Mabye anybody can make me sure what sex it is by placing a pic?

thanks


----------



## Lientje (Aug 30, 2007)

Please?


----------



## jarek (Aug 30, 2007)

http://www.mantidforum.com/forum/viewtopic.php?t=7110


----------



## Lientje (Aug 30, 2007)

Yes, this one I have seen. But I find it's more difficult to seen it on this species


----------



## Red (Aug 30, 2007)

hymenopus specimens is easy to see the s3x

females have a green line in her neck

males dont have it.

regards!


----------



## Lientje (Aug 30, 2007)

Of great!


----------



## Rick (Aug 30, 2007)

You should be able to count the segments on them easily. If you can't you may want to wait until they are a bit bigger. The techniques yen posted are a bit confusing to me even.


----------



## yen_saw (Aug 30, 2007)

I am sure this link has been posted before but couldn't find it. Here is another way for s.exing orchid mantis nymphs at L2/L3.

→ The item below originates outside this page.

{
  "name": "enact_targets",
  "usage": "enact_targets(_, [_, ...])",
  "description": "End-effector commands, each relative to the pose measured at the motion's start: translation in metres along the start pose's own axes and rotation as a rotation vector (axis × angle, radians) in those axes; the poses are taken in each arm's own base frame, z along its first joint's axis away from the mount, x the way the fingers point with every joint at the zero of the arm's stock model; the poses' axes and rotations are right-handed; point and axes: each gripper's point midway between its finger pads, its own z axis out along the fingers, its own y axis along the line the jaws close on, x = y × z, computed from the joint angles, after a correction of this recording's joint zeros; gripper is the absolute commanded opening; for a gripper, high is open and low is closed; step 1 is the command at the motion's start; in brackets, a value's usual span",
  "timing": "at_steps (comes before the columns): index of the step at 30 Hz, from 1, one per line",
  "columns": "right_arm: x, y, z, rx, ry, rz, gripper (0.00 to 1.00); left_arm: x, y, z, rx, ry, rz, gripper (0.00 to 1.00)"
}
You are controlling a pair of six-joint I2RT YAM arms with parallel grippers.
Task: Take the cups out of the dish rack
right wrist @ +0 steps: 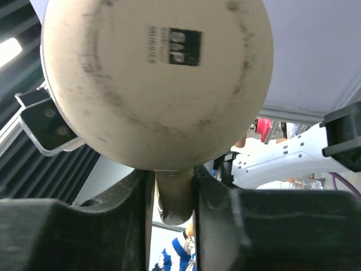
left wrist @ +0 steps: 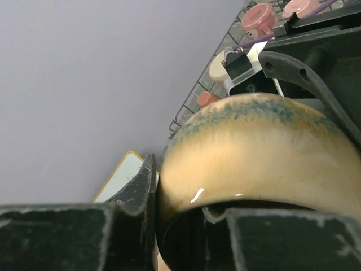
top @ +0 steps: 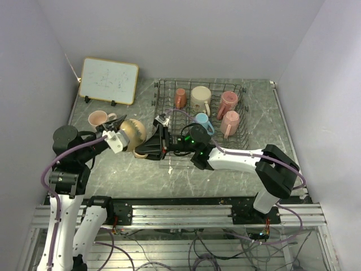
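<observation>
A tan cup [top: 133, 133] hangs in the air left of the dish rack [top: 243, 134], held by both arms. My left gripper [top: 120, 139] is shut on its rim. In the left wrist view one finger [left wrist: 139, 189] presses the outside of the tan cup [left wrist: 259, 152] and the other sits inside it. My right gripper [top: 150, 148] is shut on the cup's handle [right wrist: 176, 195], under the cup's round base [right wrist: 158, 79]. The rack holds a salmon cup [top: 180, 97], a cream cup [top: 201, 99], two pink cups [top: 227, 103] [top: 230, 122] and a light blue cup [top: 203, 121].
A pink cup [top: 98, 118] lies on the table at the left, close behind the left gripper. A wood-framed whiteboard [top: 108, 81] leans at the back left. Walls close in on both sides.
</observation>
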Motion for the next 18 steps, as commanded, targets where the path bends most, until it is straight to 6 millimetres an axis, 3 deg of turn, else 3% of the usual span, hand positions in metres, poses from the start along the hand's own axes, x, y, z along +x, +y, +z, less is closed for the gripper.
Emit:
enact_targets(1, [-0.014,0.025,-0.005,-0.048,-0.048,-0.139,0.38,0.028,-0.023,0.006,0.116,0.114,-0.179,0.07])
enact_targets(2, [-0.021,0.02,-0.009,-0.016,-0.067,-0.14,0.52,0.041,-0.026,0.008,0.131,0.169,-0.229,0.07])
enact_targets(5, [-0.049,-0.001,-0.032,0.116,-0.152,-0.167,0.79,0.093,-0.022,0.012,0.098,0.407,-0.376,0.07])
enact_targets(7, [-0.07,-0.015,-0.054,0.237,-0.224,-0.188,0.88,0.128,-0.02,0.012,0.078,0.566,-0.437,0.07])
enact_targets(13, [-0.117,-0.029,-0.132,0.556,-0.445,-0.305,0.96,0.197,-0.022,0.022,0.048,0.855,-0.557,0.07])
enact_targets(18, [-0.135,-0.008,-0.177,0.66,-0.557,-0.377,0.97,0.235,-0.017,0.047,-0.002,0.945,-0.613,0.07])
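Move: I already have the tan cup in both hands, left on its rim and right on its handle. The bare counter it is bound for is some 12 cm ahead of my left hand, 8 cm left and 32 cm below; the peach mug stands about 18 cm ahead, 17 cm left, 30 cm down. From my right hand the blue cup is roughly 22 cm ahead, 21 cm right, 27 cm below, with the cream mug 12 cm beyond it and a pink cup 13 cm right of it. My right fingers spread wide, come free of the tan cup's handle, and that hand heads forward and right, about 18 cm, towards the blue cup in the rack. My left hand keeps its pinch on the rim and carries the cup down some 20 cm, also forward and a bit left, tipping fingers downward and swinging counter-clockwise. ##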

http://www.mantisphotos.com/sexinghymenopus.htm

Another good pics showing similar method is from a Taiwanese fellow (flying_mantis). It is in chinese but the pics has english words.

http://tw.myblog.yahoo.com/orchid-mantis/a...p;l=f&amp;fid=6

That's what i use when segments are not fully developed.

edit: how come there is a SPAM word by the end of the link?


----------